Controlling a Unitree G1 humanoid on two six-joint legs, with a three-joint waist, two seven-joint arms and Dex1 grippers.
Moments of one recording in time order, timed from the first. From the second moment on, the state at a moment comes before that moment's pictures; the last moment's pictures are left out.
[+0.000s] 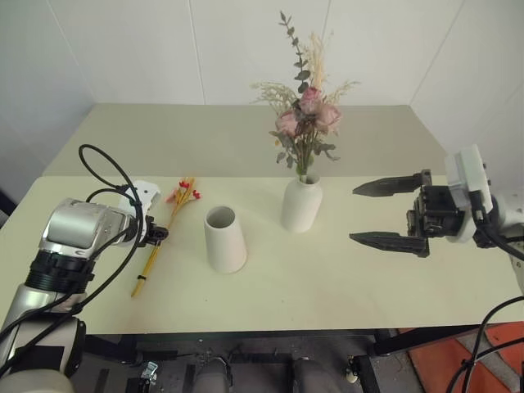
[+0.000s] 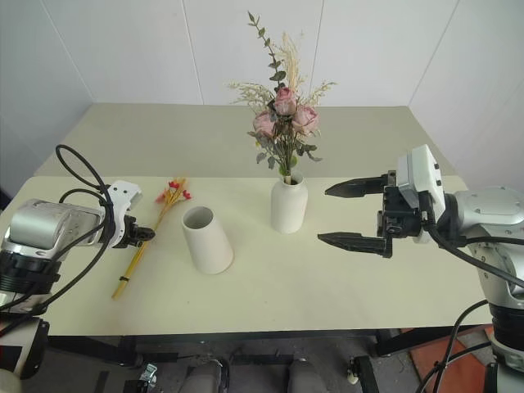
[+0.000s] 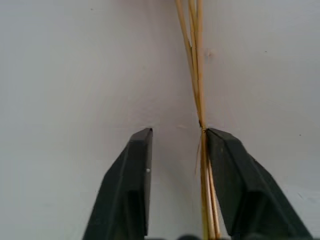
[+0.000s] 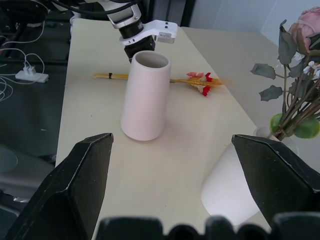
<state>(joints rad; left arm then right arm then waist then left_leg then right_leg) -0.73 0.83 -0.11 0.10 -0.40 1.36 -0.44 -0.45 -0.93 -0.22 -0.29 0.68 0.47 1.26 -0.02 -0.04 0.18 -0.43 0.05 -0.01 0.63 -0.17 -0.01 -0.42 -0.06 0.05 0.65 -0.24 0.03</state>
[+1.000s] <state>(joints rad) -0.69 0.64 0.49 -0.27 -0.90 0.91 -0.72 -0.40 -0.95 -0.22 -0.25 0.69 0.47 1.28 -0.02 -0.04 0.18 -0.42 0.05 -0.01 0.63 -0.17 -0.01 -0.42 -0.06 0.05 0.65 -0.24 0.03</state>
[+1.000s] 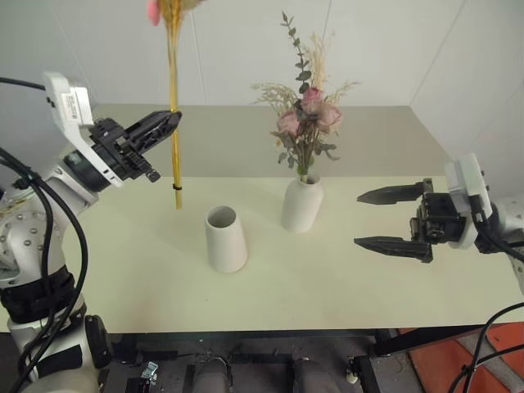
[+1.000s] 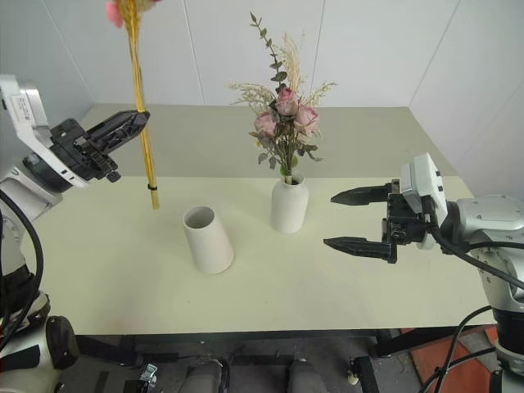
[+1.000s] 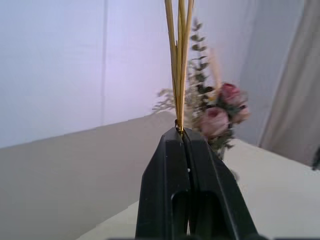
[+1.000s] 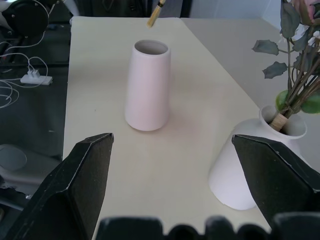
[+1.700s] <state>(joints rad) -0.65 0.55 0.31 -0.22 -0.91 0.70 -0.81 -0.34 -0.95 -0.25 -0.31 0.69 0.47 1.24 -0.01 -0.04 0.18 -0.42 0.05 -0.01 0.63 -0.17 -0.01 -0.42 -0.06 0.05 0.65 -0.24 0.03</state>
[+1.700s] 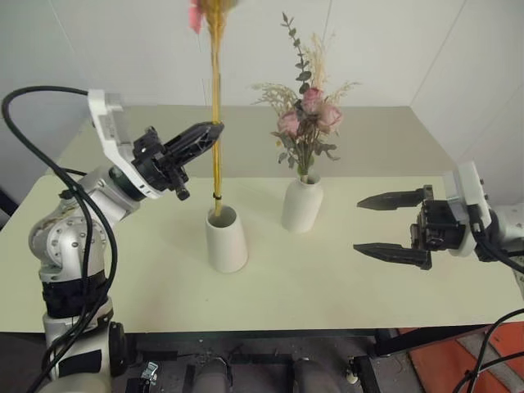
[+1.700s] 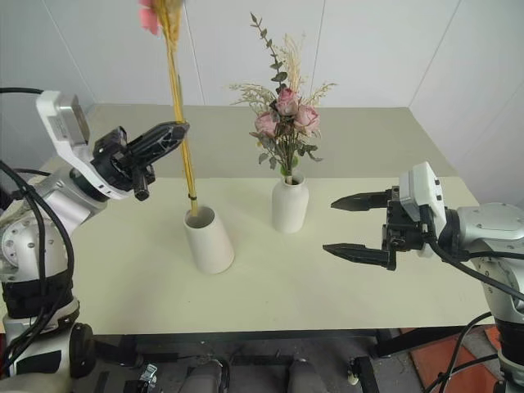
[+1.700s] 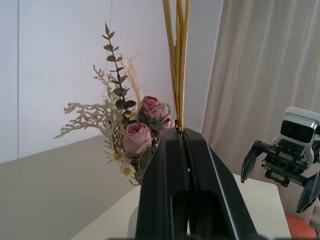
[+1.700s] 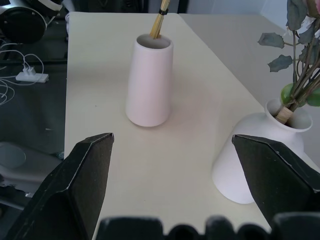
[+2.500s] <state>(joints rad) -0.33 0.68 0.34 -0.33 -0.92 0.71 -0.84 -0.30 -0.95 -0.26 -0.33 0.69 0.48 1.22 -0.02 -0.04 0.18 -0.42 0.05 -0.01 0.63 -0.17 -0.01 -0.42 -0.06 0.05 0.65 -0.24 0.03</state>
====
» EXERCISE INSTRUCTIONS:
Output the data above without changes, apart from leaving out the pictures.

» RESPONSE:
Controlling a Unitree G1 humanoid on two six-joint legs, with a three-joint waist, two seven-joint arms and Dex1 grippers.
Moments of one recording in time order, timed from the first. From the second moment on, the state at a moment comes before that moment's pictures; the last moment's pictures are left out.
[+0.000s] 
[+0.000s] 
[+0.000s] 
[+0.000s] 
<state>(joints rad; left arm then right arm then waist then left_leg then right_leg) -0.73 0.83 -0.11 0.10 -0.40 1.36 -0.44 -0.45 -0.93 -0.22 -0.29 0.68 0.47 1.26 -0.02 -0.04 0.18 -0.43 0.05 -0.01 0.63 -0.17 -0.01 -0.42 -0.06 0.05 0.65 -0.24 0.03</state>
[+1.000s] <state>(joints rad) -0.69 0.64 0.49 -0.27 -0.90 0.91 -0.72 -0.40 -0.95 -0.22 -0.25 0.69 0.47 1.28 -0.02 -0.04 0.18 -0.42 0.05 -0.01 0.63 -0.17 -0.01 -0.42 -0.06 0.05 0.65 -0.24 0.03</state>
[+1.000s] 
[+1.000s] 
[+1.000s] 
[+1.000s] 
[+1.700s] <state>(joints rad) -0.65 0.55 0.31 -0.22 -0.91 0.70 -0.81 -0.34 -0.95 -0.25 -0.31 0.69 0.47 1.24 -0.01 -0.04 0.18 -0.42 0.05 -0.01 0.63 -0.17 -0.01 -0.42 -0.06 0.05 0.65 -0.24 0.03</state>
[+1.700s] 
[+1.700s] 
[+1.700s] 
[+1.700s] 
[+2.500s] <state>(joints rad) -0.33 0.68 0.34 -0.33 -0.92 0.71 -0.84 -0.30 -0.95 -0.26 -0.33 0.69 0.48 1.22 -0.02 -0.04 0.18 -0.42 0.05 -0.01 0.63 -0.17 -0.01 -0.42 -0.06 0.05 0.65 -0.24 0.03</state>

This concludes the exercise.